Para advogado dos credores prisões trarão esclarecimentos
Para o advogado da Associação dos Credores, Marcos Rinaldo Fernandes, que responde pela Associação Geral dos Credores da Criciúma Construções, as prisões e apreensões ocorridas são um passo importante para esclarecer o que acontece com a construtora nos últimos anos. “É uma luz no fim do túnel para os credores que foram lesados”, coloca o advogado.
“Da Criciúma Construções nós não esperávamos mais nada e neste momento com essas prisões dos diretores da empresa isso vem a confortar primeiramente aqueles que sentiam que a impunidade está vista na cidade e região e vem de certa forma como falei dar uma luz no fim do túnel. Entendo que vem a adiantar o processo agora que muita coisa pode vir a ser esclarecida, inclusive em cada empreendimento, que com os esclarecimentos que sejam feitos seja possível que as associações possam tocar as suas obras indistintamente uma das outras”, acrescenta Fernandes.
Conforme ele, na tarde de hoje acontece uma reunião com a superintendência da Caixa Econômica Federal aonde se terá um encaminhamento para a conclusão do Condomínio Residencial Jardim dos Lírios. “O Residencial Dolário dos Santos também foi resolvido, do restante a uma anestesia geral das obras”, reforça o advogado.
Entenda o caso
Em maio de 2014, o Ministério Público (MP) instaurou inquérito civil e procedimento investigatório criminal para apurar atos em tese ilícitos praticados na administração de grande empresa de construção civil que, na época, estava inadimplente com 8,8 mil consumidores de várias regiões de Santa Catarina e norte do Rio Grande do Sul, uma vez que os empreendimentos lançados e comercializados por ela estavam todos atrasados ou paralisados.

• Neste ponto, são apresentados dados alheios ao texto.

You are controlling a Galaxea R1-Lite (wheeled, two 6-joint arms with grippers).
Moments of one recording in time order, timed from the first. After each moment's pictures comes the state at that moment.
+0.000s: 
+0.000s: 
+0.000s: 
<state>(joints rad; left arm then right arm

A partir dessa apuração, o Ministério Público ajuizou 28 ações civis públicas visando proteger os direitos dos milhares de consumidores lesados. Dessas ações, 17 foram ajuizadas na Comarca de Criciúma, uma em Forquilhinha, duas em Chapecó, sete em Jaraguá do Sul e uma em Joinville.
Paralelamente à atuação na área cível, o Ministério Público deflagrou investigação criminal para apurar a responsabilidade dos dirigentes da empresa em relação às várias práticas ilícitas descobertas, o que ensejou a deflagração da operação nesta manhã.
Mesmo com a operação de ontem, as investigações continuam visando identificar outras pessoas envolvidas no esquema criminoso. Para proteger a investigação o Ministério Público não fornecerá mais detalhes sobre a operação.